**Work request**
Every record that follows should be output exactly as it is given.

**Stored data**

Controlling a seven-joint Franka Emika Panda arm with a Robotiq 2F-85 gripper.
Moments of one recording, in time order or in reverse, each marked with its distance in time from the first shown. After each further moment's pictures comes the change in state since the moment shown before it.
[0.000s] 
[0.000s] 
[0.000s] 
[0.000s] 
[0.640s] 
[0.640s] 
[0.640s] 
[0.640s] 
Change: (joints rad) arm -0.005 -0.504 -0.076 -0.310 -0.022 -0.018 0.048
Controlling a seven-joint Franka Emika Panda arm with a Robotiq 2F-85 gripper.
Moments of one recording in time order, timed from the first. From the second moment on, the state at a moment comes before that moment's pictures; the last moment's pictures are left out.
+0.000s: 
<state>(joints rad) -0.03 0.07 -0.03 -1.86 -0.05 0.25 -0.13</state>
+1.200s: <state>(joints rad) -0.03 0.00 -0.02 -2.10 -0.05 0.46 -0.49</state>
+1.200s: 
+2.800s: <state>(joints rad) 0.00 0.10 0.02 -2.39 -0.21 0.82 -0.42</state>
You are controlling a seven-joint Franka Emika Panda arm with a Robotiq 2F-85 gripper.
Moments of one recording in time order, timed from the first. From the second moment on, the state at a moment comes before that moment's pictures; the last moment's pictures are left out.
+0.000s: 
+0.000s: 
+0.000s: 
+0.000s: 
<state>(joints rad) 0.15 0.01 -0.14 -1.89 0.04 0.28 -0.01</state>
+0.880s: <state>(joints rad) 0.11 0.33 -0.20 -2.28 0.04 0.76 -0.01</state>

**Written reply**
Controlling a seven-joint Franka Emika Panda arm with a Robotiq 2F-85 gripper.
Moments of one recording, in time order or in reverse, each marked with its distance in time from the first shown. After each further moment's pictures comes the change in state since the moment shown before it.
[0.000s] 
[0.000s] 
[0.000s] 
[0.000s] 
[0.640s] 
[0.640s] 
[0.640s] 
[0.640s] 
Change: (joints rad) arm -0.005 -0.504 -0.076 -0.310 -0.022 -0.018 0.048
Controlling a seven-joint Franka Emika Panda arm with a Robotiq 2F-85 gripper.
Moments of one recording in time order, timed from the first. From the second moment on, the state at a moment comes before that moment's pictures; the last moment's pictures are left out.
+0.000s: 
<state>(joints rad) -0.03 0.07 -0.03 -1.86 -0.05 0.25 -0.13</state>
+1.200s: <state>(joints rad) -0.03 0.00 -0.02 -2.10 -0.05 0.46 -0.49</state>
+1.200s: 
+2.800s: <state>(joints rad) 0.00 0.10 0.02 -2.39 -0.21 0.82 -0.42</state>
You are controlling a seven-joint Franka Emika Panda arm with a Robotiq 2F-85 gripper.
Moments of one recording in time order, timed from the first. From the second moment on, the state at a moment comes before that moment's pictures; the last moment's pictures are left out.
+0.000s: 
+0.000s: 
+0.000s: 
+0.000s: 
<state>(joints rad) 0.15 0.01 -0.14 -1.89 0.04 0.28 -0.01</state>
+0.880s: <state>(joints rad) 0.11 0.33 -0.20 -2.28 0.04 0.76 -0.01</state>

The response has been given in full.